By Tony Fong

A wide-ranging team of researchers will use a $4.8 million ARRA grant to test the feasibility of measuring all proteins in humans.

The project, which will be funded for two years, will act as a "precursor" study to determine whether the Human Proteome Detection and Quantitation initiative, or hPDQ, can be done.

Participants in the first phase include researchers from the Broad Institute, the Fred Hutchinson Cancer Research Center, the company Plasma Proteome, and others.

First proposed in January in an article published in Molecular and Cellular Proteomics, hPDQ would create a library of anti-peptide antibodies to measure collections of proteins with high sensitivity and specificity [See PM 01/22/09]. The project would serve as a "near-term tactical approach" for providing a more basic map of the human proteome than the Human Proteome Organization's Human Proteome Project.

The current project will determine the feasibility of such a project by testing what it would take to build multiplexed mass spectrometry-based assays, using a multiple-reaction monitoring strategy, to cover the entire human proteome.

Because making and charactering antibodies for such assays are both time-intensive and costly, "it makes sense to first … characterize at the peptide level what assays work really well — what peptides work really well — and then subsequently go in and make antibodies in subsequent phases to those peptides to improve the sensitivity and throughput of the assays," Amanda Paulovich, a co-PI on the project, told ProteoMonitor this week.

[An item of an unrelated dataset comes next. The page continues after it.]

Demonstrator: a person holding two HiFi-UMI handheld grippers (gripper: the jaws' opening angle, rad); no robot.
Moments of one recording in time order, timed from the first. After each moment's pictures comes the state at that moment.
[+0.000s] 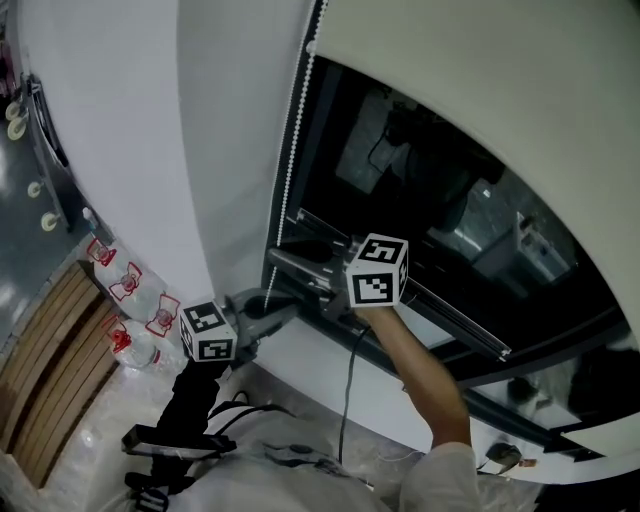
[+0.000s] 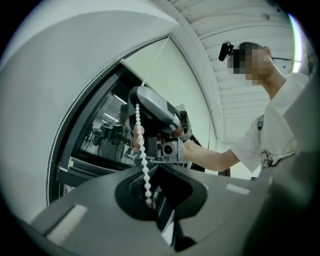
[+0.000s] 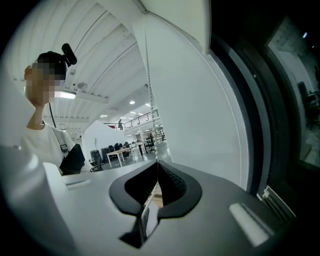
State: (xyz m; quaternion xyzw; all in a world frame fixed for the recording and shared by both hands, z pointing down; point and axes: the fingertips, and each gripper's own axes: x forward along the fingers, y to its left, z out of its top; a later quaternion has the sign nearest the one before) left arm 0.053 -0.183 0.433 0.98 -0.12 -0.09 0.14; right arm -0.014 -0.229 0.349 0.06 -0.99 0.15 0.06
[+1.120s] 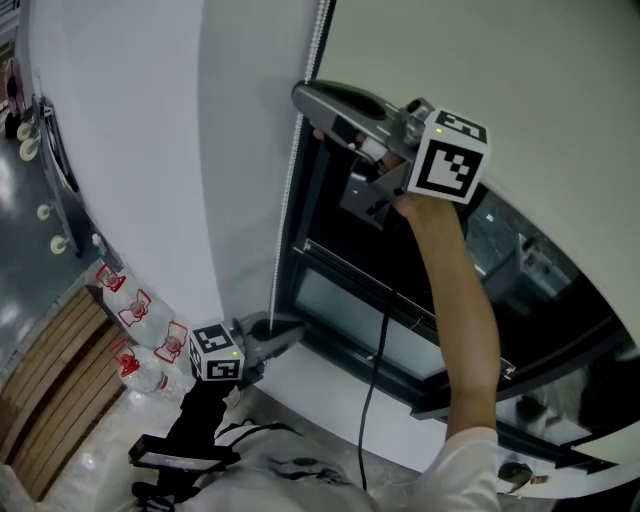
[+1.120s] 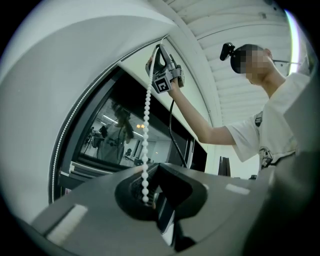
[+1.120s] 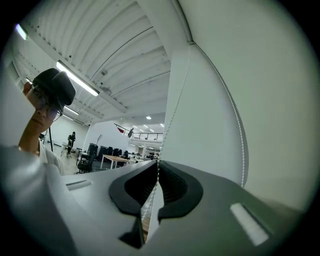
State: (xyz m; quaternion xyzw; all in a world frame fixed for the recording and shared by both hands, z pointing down) left arm 0.053 -0.184 0.428 0.98 -0.12 -0.09 0.13; right arm -0.023 -0.262 0.065 0.05 -0.99 -0.07 -0.06
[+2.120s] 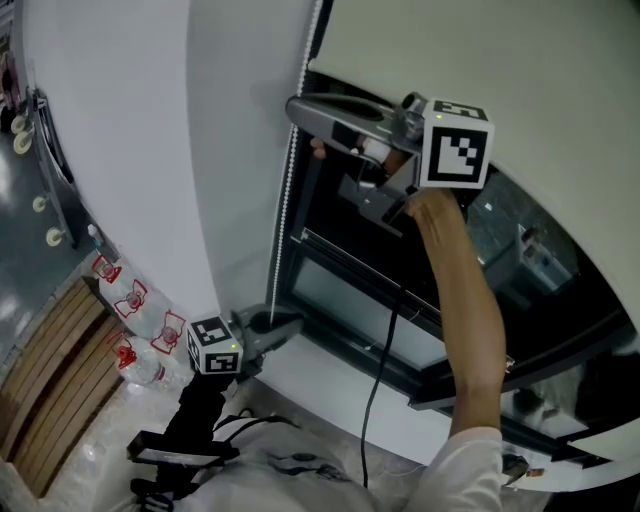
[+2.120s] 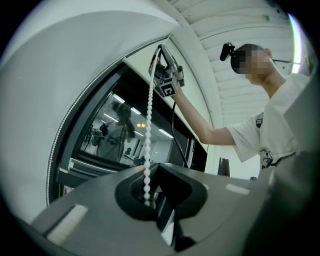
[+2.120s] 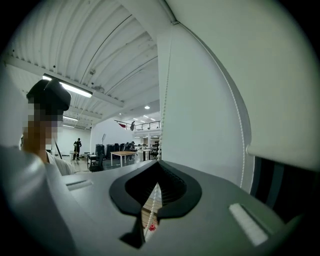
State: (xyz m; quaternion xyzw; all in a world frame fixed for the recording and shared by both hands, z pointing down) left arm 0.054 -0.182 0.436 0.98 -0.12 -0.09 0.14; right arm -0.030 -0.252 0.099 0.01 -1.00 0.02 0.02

She is an associate member in the Clinical Research Division at the Fred Hutchinson Cancer Research Center specializing in genetics and oncology.

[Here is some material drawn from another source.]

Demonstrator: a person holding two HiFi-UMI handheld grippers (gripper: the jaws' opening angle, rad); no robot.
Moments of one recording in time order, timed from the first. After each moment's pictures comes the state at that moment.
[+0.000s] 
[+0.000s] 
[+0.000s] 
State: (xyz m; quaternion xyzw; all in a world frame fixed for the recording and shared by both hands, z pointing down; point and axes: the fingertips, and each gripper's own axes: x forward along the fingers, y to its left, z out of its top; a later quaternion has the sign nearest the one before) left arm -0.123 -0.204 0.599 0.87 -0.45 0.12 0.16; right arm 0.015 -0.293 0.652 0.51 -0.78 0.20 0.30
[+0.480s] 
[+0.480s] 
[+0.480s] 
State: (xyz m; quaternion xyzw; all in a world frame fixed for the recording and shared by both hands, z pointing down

The project was recently identified by ProteoMonitor as the proteomics-directed research that received the highest stimulus funding in fiscal year 2009 [See PM 10/16/09].

Steven Carr, director of the Proteomics Platform at the Broad Institute, is the other co-PI, and Leigh Anderson, founder and CEO of the Plasma Proteome Institute, is senior advisor on the project.

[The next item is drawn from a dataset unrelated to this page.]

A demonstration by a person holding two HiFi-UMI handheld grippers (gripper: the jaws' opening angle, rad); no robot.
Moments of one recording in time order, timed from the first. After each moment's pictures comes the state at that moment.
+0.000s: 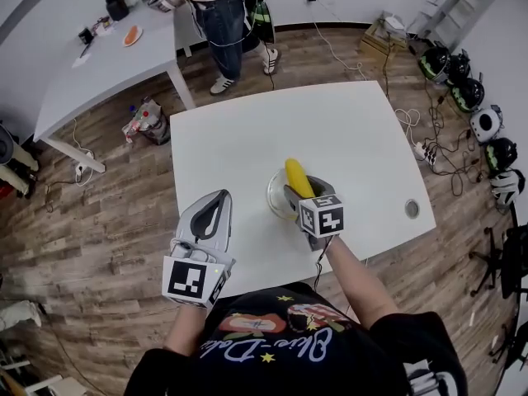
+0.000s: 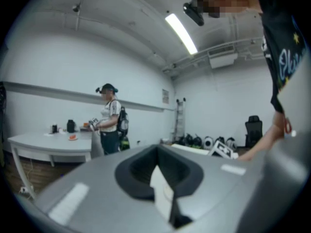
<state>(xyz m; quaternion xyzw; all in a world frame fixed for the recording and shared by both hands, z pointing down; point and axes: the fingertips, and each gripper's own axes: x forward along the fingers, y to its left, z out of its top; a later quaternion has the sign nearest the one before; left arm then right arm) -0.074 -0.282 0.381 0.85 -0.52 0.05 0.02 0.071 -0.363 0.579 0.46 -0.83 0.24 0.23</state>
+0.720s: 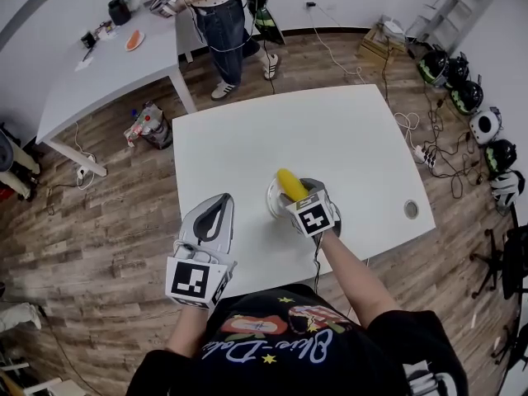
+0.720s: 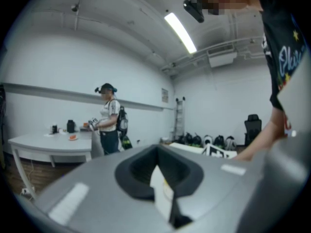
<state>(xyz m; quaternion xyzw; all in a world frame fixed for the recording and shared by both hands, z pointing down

"So this is the precursor stage where we're focused entirely on the MRM, defining what the best proteotypic peptides are, what the parameters are, and doing exploratory studies and cell lysates to see how well the assays behave," Paulovich added. "And then in a subsequent phase beyond this two-year early phase, we would go on to generate antibodies to improve sensitivity and throughput."

The fact that existing assays can measure only "very few human proteins" currently has been a "major impediment to research," she said. "So the idea here is that if we can achieve the ultimate goal of building a highly specific, sensitive, [and] multiplexible mass spec-based assay for every human protein, that would greatly facilitate not only basic biomedical research but also applied research such as biomarker studies."

Carr emphasized that though the project has a strong clinical angle, the benefits would have a much broader reach for the whole proteomics community.

"It's really about quantitative biology," he said. "While the project is addressing what appears to be a clinical need, it really has extensibility to any biological question you wish to answer in whatever context — tissue, cell line, biofluid — you want to address."

To those ends, Paulovich, Carr, and their colleagues will build assays to proteins detected in frozen breast cancer surgical specimens, then configure and fully characterize them in breast cancer cell lines. The goal is to configure a total of 400 novel assays targeting 400 peptides from 200 proteins.

They will then evaluate the assays in 51 breast cancer cell lines that had been previously characterized from a genomic perspective by Joe Gray's laboratory at the University of California, San Francisco.

Paulovich, Carr, and colleagues chose these particular proteins because they are expressed in human breast cancer and are detectable by mass spectrometry. Just as importantly, they may have some clinical relevance.

They will be evaluating the clinical relevance by mining Matthias Uhlen's Human Protein Atlas to look for proteins that are expressed in breast cancers but not in normal breast epithelium. "Those would be higher priority targets for us," she said.